Second, the distinction between agents and oracles gets fuzzy when the AI is much smarter than you. Suppose you ask the AI how to reduce gun violence: it spits out a bunch of complex policy changes, which are hard for you to predict the effects of. But you implement them, and it turns out that they result in drastically reduced willingness to have children. The population plummets, and gun violence deaths do too. “Okay, how do I reduce per capita gun violence?”, you ask. More complex policy changes; this time they result in increased pollution which disproportionately depopulates the demographics most likely to commit gun violence. “How do I reduce per capita gun violence without altering the size or demographic ratios of the population?” Its recommendations cause a worldwide collapse of the firearms manufacturing industry, and gun violence plummets, along with most metrics of human welfare.
If you have to blindly implement policies you can’t understand, you’re not really much better off than letting the AI implement them directly. There are some things you can do to mitigate this, but ultimately the AI is smarter than you. If you could fully understand all its ideas, you wouldn’t have needed to ask it.
Does this sound familiar? It’s the untrustworthy genie problem again. We need a trustworthy genie, one that will answer the questions we mean to ask, not just the questions we actually ask. So we need an oracle that understands and implements human values, which puts us right back at the original problem of Friendliness!
Non-agent AI might be a useful component of realistic safe AI development, just as “boxing” might be. Seatbelts are a good idea too, but it only matters if something has already gone wrong. Similarly, oracle AI might help, but it’s not a replacement for solving the actual problem.
This is actually one of the standard counterarguments against the need for friendly AI, at least against the notion that is should be an agent / be capable of acting as an agent.
I’ll try to quickly summarize the counter-counter arguments Nick Bostrom gives in Superintelligence. (In the book, AI that is not agent at all is called tool AI. AI that is an agent but cannot act as one (has no executive power in the real world) is called oracle AI.)
Some arguments have already been mentioned:
Tool AI or friendly AI without executive power cannot stop the world from building UFAI. Its abilities to prevent this and other existential risks are greatly diminished. It especially cannot guard us against the “unknown unknowns” (an oracle is not going to give answers to questions we are not asking.)

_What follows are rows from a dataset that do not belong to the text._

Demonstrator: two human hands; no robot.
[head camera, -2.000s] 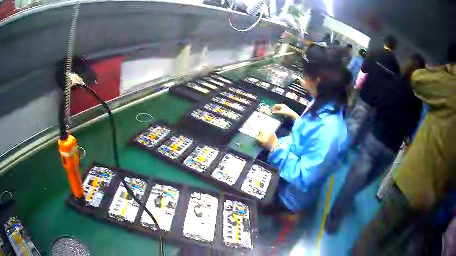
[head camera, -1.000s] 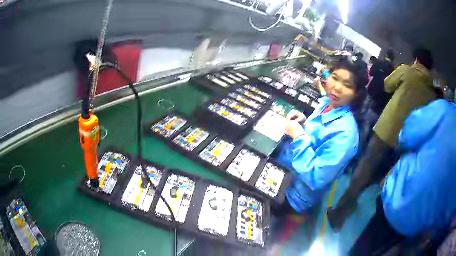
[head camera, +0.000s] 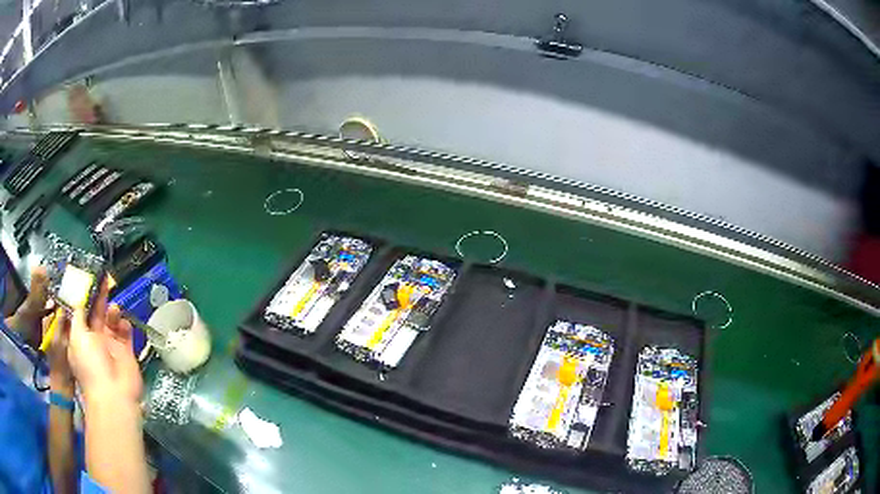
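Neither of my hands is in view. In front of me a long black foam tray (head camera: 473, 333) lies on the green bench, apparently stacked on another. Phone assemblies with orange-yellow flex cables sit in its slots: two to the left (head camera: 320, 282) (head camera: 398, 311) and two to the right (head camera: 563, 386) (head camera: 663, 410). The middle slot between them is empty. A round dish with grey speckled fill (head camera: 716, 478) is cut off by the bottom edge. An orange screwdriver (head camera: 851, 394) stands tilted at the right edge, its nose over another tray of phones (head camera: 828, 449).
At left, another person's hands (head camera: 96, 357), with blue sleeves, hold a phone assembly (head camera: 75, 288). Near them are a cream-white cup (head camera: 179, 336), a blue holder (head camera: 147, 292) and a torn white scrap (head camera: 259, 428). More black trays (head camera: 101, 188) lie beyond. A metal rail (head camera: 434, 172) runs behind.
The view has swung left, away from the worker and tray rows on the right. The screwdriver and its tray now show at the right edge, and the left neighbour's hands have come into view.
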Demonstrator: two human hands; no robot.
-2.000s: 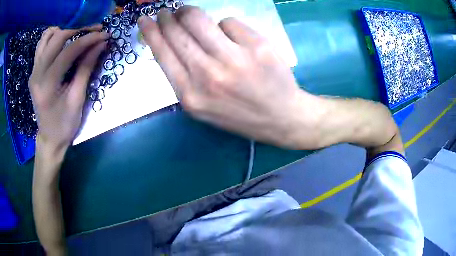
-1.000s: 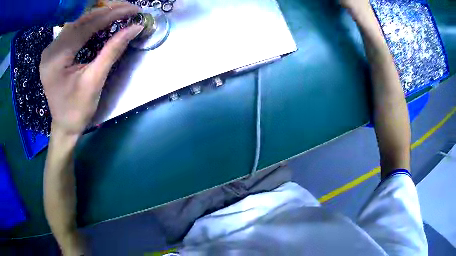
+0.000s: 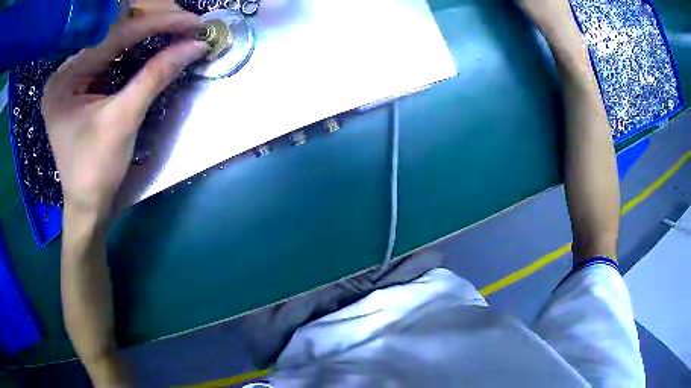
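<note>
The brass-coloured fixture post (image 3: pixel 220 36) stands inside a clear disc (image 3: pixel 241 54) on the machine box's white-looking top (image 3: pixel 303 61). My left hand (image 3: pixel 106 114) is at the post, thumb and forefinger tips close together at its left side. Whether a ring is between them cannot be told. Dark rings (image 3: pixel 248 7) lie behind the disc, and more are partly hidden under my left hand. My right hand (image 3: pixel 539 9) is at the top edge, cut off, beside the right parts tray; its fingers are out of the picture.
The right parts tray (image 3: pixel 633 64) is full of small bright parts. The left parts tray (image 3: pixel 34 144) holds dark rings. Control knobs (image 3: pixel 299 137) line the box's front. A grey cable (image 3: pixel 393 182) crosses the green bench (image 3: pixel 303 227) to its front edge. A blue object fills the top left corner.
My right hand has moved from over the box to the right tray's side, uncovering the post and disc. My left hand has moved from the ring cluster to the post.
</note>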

The decisions of an oracle or tool AI might look good, but actually be bad for us in ways we cannot recognize.
There is also a possibility of what Bostrom calls mind crime. If a tool or oracle AI is not inherently friendly, it might simulate sentient minds in order to give the answers to the questions that we ask; kill or possibly even torture these minds. The possibility that these simulations have moral rights is low, but there can be trillions of them, so even a low probability cannot be ignored.
Finally, it might be that the best strategy for a tool AI to give answer is to internally develop an agent-type AI that is capable of self-improvement. If the default outcome of creating a self-improving AI is doom, then the tool AI scenario might in fact be less safe.
If you use a spell checking engine while you are typing that likely has an utility function buried in it’s code.